Putin responded in televised remarks yesterday, saying if the Ukrainian leadership wants to settle the conflict in Donbas, it should first engage in talks with separatist leaders there and only after that discuss it with Russia. If Zelenskyy wants to discuss normalising ties with Russia, he’s welcome to come to Moscow, the Russian leader said.

The Russian military hasn’t reported the number of additional troops that had been moved to Crimea and parts of south-western Russia near Ukraine, and it wasn’t immediately clear from Shoigu’s statement if all of them will now be pulled back.

The Russian Defence Ministry said the maneuvers in Crimea involved more than 60 ships, over 10,000 troops, around 200 aircraft and about 1,200 military vehicles.

The exercise featured the landing of more than 2,000 paratroopers and 60 military vehicles yesterday. Fighter jets covered the airborne operation.

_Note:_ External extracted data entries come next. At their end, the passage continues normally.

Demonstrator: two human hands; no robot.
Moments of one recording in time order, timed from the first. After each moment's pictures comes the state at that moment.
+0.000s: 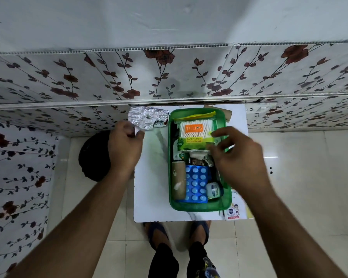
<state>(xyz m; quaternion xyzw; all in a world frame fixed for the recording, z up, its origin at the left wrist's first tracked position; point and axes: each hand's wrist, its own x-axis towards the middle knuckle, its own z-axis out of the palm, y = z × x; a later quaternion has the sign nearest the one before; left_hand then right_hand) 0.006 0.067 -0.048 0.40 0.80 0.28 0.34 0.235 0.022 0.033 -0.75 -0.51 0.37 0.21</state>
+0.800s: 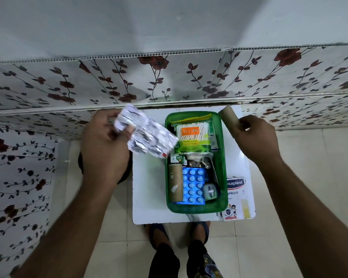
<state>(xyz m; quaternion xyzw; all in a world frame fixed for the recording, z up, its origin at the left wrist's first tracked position) 0.014 0.055 0.053 0.43 0.77 0.34 0.33 0.304 0.077 -0.027 -0.81 -0.52 0.25 0.13</state>
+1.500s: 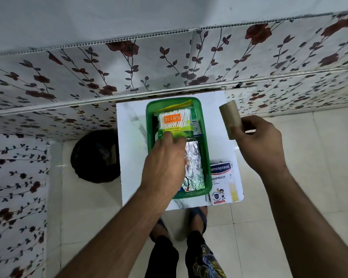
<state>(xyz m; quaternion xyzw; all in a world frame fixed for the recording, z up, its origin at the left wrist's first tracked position) 0.120 0.003 0.007 0.78 0.60 0.02 0.17 0.320 0.014 0.009 -0.82 -0.43 0.29 0.24</state>
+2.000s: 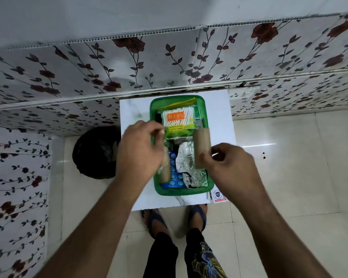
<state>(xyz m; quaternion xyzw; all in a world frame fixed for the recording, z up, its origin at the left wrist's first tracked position) 0.077 0.023 0.018 0.67 0.68 0.19 0.25 0.258 -0.024 0.043 -0.78 -0.46 0.40 0.13</state>
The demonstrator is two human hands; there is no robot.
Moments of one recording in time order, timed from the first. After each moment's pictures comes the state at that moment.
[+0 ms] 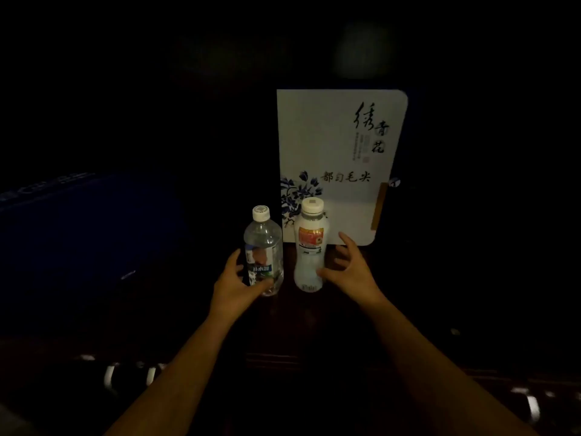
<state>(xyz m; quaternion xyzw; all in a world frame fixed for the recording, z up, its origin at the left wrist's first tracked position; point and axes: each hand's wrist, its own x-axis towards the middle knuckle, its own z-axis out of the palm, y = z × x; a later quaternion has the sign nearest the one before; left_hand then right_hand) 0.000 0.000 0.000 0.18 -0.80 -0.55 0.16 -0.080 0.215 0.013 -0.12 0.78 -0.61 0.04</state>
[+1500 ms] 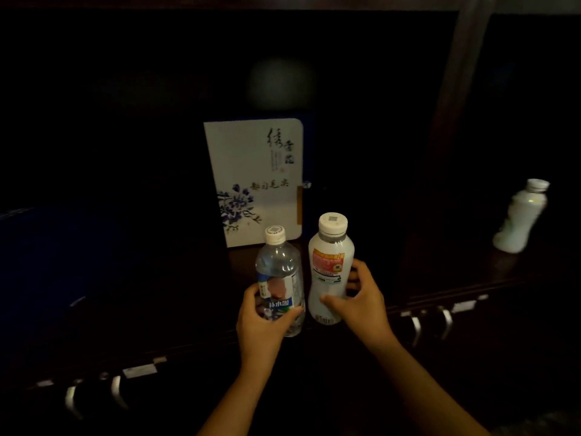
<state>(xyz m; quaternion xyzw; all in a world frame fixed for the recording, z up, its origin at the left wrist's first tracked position) 0.117 0.163 0.011 0.06 -0.75 -0.62 0.22 0.103 0.329 0.043 -0.05 0.78 -0.60 -0.16</state>
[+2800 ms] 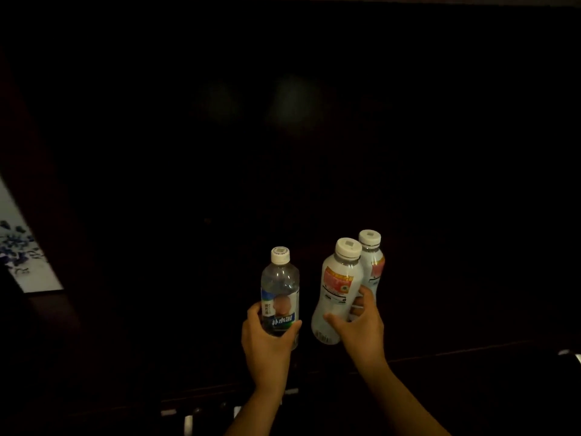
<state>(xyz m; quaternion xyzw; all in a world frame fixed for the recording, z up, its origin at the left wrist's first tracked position) -0.070 0.673 -0.015 0.16 -0.74 -0.59 0.28 -0.088 0.815 0.007 0.01 0.77 -0.61 -0.19</state>
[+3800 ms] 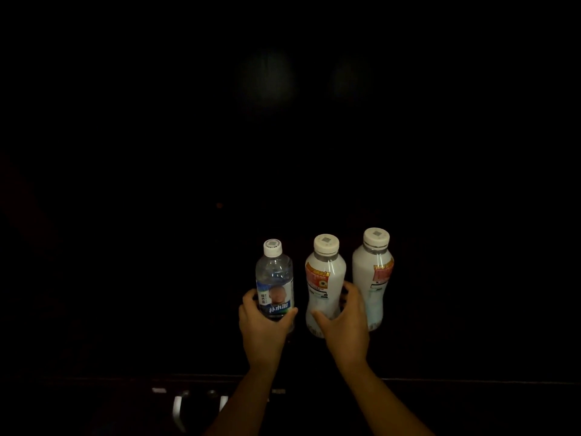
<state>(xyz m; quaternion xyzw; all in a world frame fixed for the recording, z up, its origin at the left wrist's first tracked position) -0.119 0.686 -0.035 0.22 -0.77 -0.51 0.32 -0.133 0.814 -0.016 -0.02 0.82 -0.55 -0.16</state>
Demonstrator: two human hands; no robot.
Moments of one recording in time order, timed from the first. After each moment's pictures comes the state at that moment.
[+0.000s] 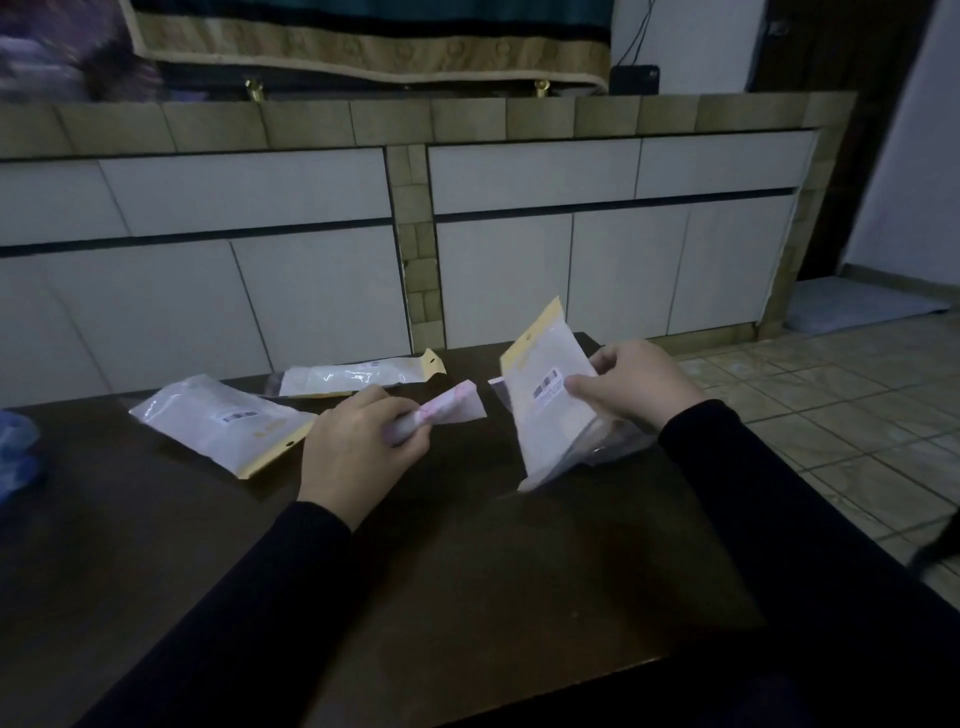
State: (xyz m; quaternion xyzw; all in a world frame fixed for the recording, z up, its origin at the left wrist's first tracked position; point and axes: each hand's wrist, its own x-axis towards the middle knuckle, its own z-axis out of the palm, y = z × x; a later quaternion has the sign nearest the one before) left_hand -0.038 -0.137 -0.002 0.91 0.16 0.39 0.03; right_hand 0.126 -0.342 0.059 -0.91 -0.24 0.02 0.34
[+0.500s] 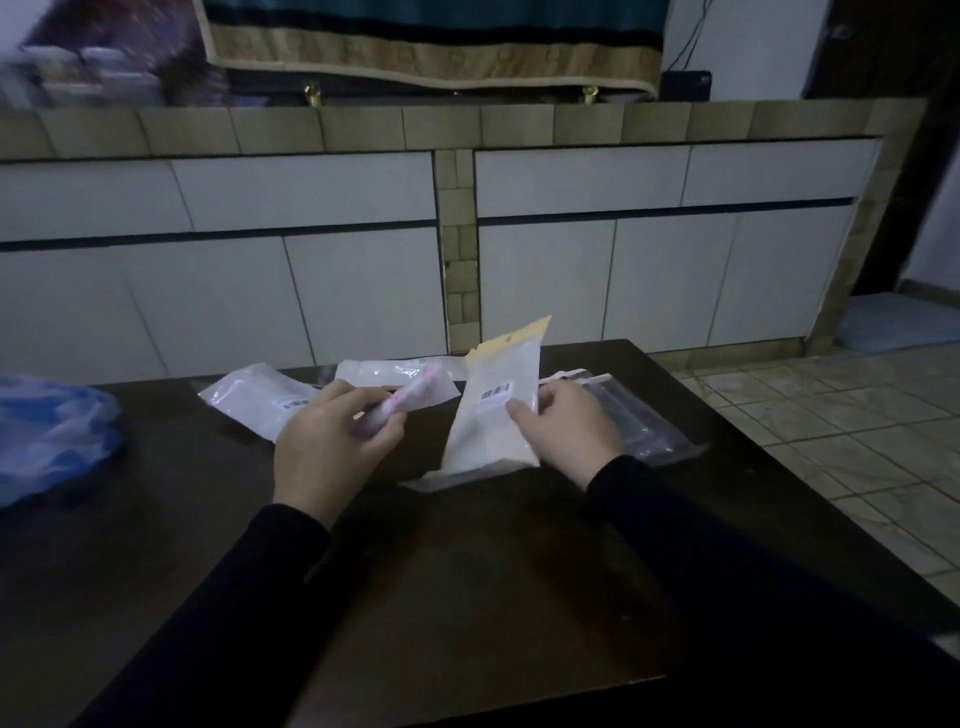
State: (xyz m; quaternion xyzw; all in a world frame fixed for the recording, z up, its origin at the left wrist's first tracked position) left_hand -0.091 -0.107 0.007 0.86 0.23 0.45 0.09; right_hand 0.067 -0.263 0.021 -0.89 -0.29 0.02 0.35
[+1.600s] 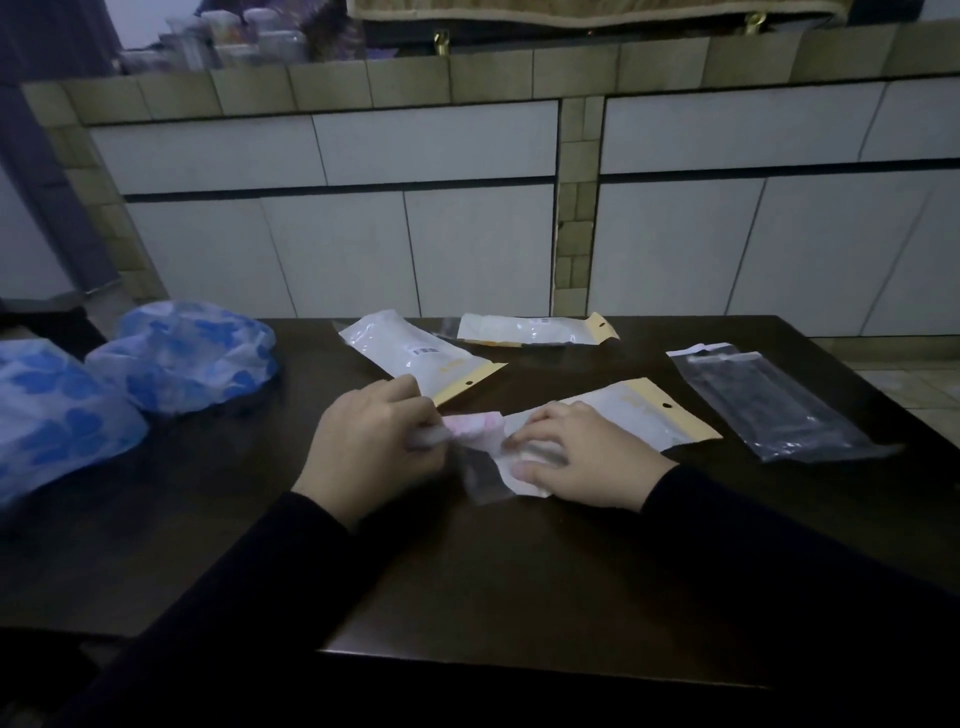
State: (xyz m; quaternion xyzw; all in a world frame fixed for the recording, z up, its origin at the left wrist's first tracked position) left_hand -0.182 -0.078 0.002 0.93 0.17 0.31 -0.08; right_hand 0.007 -0.214 -0.007 -0.77 -0.60 0.11 0.15
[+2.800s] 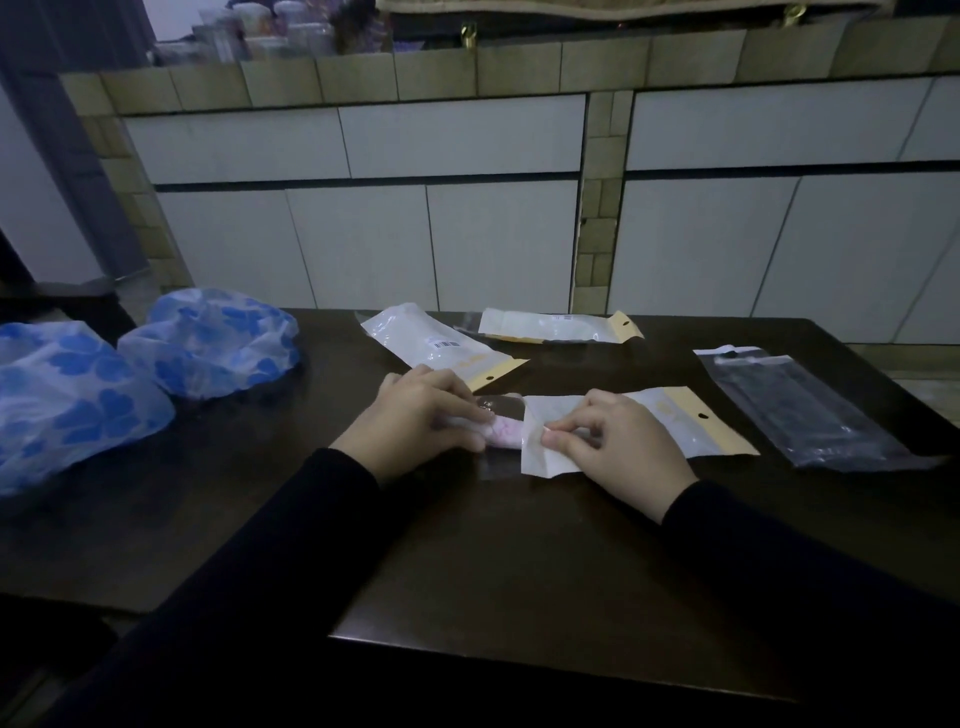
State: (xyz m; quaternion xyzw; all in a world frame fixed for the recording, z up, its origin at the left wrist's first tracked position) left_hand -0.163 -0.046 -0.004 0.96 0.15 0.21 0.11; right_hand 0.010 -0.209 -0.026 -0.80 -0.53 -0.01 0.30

Shoigu flew in a helicopter over the Opuk firing range in Crimea to oversee the exercise. He later declared the drills over, but ordered the military to stand ready to respond to any “adverse developments” during NATO’s Defender Europe 2021 exercise. The NATO drills began in March and are to last until June.

“NATO has significantly intensified its military activities in the region,” Shoigu said. “Intelligence gathering has increased and the intensity and scope of operational training has been growing. One of the alliance’s main coalition groups is being deployed in the Black Sea region.”